▶ Your instructions: Please return every line of the listing. Keep each one exact.

====== Supplied material

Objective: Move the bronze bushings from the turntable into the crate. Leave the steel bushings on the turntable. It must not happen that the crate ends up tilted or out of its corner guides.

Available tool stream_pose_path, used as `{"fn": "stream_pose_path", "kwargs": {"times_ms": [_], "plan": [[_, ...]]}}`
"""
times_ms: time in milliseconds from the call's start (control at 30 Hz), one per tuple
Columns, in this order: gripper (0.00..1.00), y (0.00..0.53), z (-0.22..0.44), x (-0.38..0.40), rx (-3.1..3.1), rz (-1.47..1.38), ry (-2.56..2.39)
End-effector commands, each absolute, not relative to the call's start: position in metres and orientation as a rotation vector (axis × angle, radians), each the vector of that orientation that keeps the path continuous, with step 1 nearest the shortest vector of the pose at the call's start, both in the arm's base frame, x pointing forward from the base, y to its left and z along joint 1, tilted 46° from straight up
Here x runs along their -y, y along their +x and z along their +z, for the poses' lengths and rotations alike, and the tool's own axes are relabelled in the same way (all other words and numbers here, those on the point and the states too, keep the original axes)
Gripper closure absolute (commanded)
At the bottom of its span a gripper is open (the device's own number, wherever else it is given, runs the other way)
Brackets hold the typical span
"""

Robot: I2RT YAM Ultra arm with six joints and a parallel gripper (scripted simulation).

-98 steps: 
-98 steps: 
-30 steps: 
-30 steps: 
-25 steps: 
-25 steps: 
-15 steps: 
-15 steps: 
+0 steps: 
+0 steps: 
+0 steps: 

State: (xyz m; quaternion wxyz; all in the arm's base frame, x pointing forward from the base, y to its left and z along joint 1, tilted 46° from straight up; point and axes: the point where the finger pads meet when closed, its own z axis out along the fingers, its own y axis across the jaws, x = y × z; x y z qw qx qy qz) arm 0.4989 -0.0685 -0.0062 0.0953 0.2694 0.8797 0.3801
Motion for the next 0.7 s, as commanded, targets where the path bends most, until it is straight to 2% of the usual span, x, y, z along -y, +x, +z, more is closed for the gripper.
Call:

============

▶ Response to the exercise:
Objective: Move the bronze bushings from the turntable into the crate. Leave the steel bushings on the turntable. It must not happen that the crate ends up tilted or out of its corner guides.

Available tool stream_pose_path, used as `{"fn": "stream_pose_path", "kwargs": {"times_ms": [_], "plan": [[_, ...]]}}`
"""
times_ms: time in milliseconds from the call's start (control at 30 Hz), one per tuple
Columns, in this order: gripper (0.00..1.00), y (0.00..0.53), z (-0.22..0.44), x (-0.38..0.40), rx (-3.1..3.1), rz (-1.47..1.38), ry (-2.56..2.39)
End-effector commands, each absolute, not relative to the call's start: position in metres and orientation as a rotation vector (axis × angle, radians), each the vector of that orientation that keeps the path continuous, with step 1 nearest the shortest vector of the pose at the call's start, both in the arm's base frame, x pointing forward from the base, y to its left and z along joint 1, tilted 46° from straight up
Here x runs along their -y, y along their +x and z along their +z, for the poses' lengths and rotations alike, and the tool's own axes are relabelled in the same way (all other words and numbers here, those on the point and the states too, keep the original axes)
Gripper closure absolute (commanded)
At the bottom of its span a gripper is open (the device's own number, wherever else it is given, runs the other way)
Brackets hold the typical span
"""

Robot: I2RT YAM Ultra arm with six joints and a parallel gripper (scripted simulation).

-98 steps: 
-98 steps: 
-30 steps: 
-30 steps: 
-25 steps: 
-25 steps: 
-15 steps: 
-15 steps: 
+0 steps: 
+0 steps: 
+0 steps: 

State: (xyz m; quaternion wxyz; all in the arm's base frame, x pointing forward from the base, y to its left and z along joint 1, tilted 46° from straight up; point and axes: the point where the finger pads meet when closed, its own z axis out along the fingers, its own y axis across the jaws, x = y × z; x y z qw qx qy qz) arm 0.4989 -0.0685 -0.0062 0.0953 0.2694 0.8797 0.3801
Motion for the next 0.7 s, as commanded, targets where the path bends most, until it is straight to 2% of the usual span, x, y, z along -y, +x, +z, more is closed for the gripper.
Call:

The response is finished, and the exercise is complete.